Colorado Supreme Court Rules Employees Can Be Fired For Post-Work Beer

DENVER, COLORADO –Earlier this week in Colorado — where marijuana is legal for recreational use in adults aged 21 and older — the state’s Supreme Court stunned supporters of common sense vice law reform when it ruled that an employer can legally fire someone for using marijuana. The shocking news is that the court wasn’t referring to on the job usage of cannabis, but rather times when the employee is off the clock. In other words, in Colorado, you can legally possess and smoke pot, but if your employer doesn’t like marijuana, or is offended that you’ve broken a federal law and fires you, you are out of luck.

Opponents of this decision say it makes absolutely no sense. “So basically what the Supreme Court did,” John Winston of Smart Drug Laws Now — a non-profit organization with a goal of promoting vice laws that keep adults out of jail for being adults — said, “was make it so that if your employer is stuck in 1930’s era understandings of marijuana, you can lose your livelihood for it.” Winston said he and other groups in the state would “absolutely” be appealing the decision “all the way up to the Supreme Court.”

In a stunning development, the Colorado Supreme Court has revisited their decision just one day later, but not to reverse it, but rather to clarify and strengthen the power that employers have in the state. According to a brief sent to The Political Garbage Chute from a source within the Colorado Supreme Court, the justices have decided to “tack on” some language that allows for employers to fire their employees if they go out of a post-work beer with one another.

“We understand that beer, like marijuana, is totally legal for adults of a certain, agreed-upon age to partake in. And we know that traditionally if a substance wasn’t illegal to use in the first place, that no employer would have a right to say anything about an employee using that substance in his or her off-hours,” the opinion reads. “However, as our decision the other day clearly shows, we are kinda willing to throw that whole idea of personal liberty out the window to make an insanely archaic point about drug use.”

When asked what he thought of the court’s recent decisions on pot and beer, Gary Garrison of Ft. Cloudrain, Colorado said he is “pissed as hell” that “some stuffy old bastards in a room somewhere can undo decades of actual progress that culminated in actual common sense coming out of vice regulation because they are stuck in propaganda from the 1980’s.” Garrison says he would “rather live in a state where adults can be adults, even with the shared risk involved of presuming that adults can be adults” than in a state where “the government gets to tell you what you can or can’t put in your body.”
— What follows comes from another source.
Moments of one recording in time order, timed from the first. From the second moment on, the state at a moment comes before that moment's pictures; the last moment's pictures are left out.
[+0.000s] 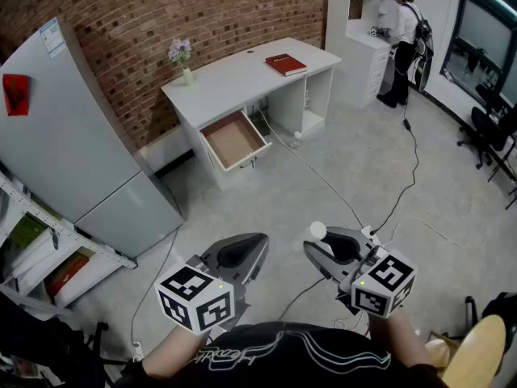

“Pot has killed exactly zero people from overdose,” Garrison told The Political Garbage Chute. “And beer is as American as anything. Sure, it can definitely cause all kinds of problems if abused, but so can capitalism, and I don’t see the Supreme Court telling people they can’t take out small business loans if their employer doesn’t want them to.” Garrison said he will gladly sign any petition calling for the impeachment of any of the justices who supported what he is calling “a transparent swipe at social progress.”

Sources close to the court say the justices may yet still not be finished amending their original decision. “We are hearing rumbles between the justices about perhaps giving employers the right to fire employees if they fart after hours. Air pollution is a very real problem, according to these justices,” one source told us. “It totally jibes with their understanding of what liberty, justice and the American ideas of freedom are. The freedom to do whatever you want, as long as your boss is okay with it. The liberty to do with your body what you feel like, as long as your employer is okay with it, and the justice that comes with all employees being equally treated like shit, are all core beliefs of the conservative justices on the court.”

Support for marijuana legalization has reached all-time highs in most recent polling.